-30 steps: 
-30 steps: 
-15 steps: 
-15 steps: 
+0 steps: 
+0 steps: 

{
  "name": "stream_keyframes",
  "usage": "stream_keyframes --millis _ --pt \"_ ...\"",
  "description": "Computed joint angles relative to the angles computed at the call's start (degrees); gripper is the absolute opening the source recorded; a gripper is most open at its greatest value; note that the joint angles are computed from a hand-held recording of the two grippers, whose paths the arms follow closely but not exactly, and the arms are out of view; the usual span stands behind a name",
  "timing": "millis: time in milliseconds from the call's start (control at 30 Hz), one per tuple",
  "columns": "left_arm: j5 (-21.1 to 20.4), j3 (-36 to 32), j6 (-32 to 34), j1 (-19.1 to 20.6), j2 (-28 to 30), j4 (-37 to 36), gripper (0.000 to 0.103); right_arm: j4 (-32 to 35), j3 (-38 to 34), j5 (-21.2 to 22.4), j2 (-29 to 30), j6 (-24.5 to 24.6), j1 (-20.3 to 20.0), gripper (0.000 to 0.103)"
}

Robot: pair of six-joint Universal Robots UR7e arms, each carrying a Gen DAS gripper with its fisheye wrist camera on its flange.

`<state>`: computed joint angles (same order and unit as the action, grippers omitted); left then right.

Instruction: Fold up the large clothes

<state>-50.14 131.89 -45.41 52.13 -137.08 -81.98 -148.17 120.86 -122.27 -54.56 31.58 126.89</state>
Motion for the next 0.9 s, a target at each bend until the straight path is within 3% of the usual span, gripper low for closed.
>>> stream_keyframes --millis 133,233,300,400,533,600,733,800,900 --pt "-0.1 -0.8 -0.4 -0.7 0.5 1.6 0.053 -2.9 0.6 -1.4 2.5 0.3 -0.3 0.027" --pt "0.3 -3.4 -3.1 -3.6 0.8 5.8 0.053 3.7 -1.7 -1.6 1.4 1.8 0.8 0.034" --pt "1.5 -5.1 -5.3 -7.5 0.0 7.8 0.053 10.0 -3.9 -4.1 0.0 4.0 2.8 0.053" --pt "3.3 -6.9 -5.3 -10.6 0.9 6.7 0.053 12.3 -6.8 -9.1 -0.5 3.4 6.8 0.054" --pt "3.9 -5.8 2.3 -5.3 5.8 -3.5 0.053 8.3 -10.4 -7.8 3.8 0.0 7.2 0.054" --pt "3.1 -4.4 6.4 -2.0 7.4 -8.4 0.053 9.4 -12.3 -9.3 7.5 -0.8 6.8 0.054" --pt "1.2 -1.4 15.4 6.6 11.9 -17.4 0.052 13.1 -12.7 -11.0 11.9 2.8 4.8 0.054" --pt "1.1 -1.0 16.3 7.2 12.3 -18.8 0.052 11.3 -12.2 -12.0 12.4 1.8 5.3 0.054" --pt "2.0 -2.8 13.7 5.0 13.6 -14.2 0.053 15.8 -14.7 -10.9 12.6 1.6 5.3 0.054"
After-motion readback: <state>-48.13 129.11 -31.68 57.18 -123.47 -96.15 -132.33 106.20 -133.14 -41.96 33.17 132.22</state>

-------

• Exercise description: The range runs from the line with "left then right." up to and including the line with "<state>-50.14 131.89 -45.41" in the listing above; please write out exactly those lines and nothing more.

• The answer:
`<state>`: computed joint angles (same order and unit as the action, grippers omitted); left then right.

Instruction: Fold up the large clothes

<state>-50.14 131.89 -45.41 52.13 -137.08 -81.98 -148.17 120.86 -122.27 -54.56 31.58 126.89</state>

There is nothing more to this answer.